What is the cardinality of the power set $P(A \cup B)$

Question

Let $A = \{1, 3, 5\}$ and $B = \{3, 4, 5\}$ be sets.

What is the cardinality of the power set $P(A \cup B)$?

If i'm not mistaking isn't it all the possible combination of these two: $\{\}, \{1,3\}, ...$.

Answer 1

$A \cup B = \{1,3,4,5\}$. The cardinality of the power set of a set of order $n$ is $2^n$. You should be able to calculate the cardinality then.

Answer 2

$A\cup B=\{1,3,4,5\}$, so $$P(A\cup B)=\{\varnothing, \{1\},\{3\},\{4\},\{5\},\{1,3\},\{1,4\},\{1,5\},\{3,4\},\{3,5\},\{4,5\},$$

$$\{1,3,4\},\{1,3,5\},\{1,4,5\},\{3,4,5\},\{1,3,4,5\}\}$$

I provided the explicit power set to let you know what it is. Now you can count how many elements it has.

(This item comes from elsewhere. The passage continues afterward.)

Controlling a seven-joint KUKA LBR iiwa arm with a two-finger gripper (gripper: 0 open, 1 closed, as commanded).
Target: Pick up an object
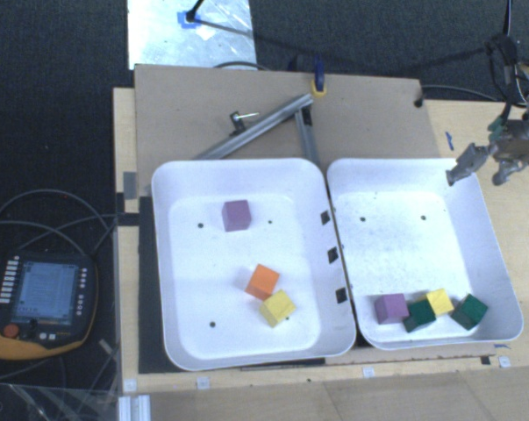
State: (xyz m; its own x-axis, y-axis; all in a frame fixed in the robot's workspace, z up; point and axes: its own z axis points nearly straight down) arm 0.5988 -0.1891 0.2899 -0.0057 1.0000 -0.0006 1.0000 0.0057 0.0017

But you don't have to write out the power set to know its cardinality. $$|P(X)|=2^{|X|}$$

To prove it, consider strings of bits of length $|X|$: $$\underbrace{00\cdots 00}_{|X|},\, \underbrace{00\cdots 01}_{|X|},\ldots,\, \underbrace{11\cdots 11}_{|X|}$$

There are $2^{|X|}$ such unique strings. We can imagine they correspond to all the subsets of $X$ as follows:

Each bit corresponds to the respective element in $X$ in a way that if the bit is $0$, the element is not in the subset, and if the bit is $1$, the element is in the subset.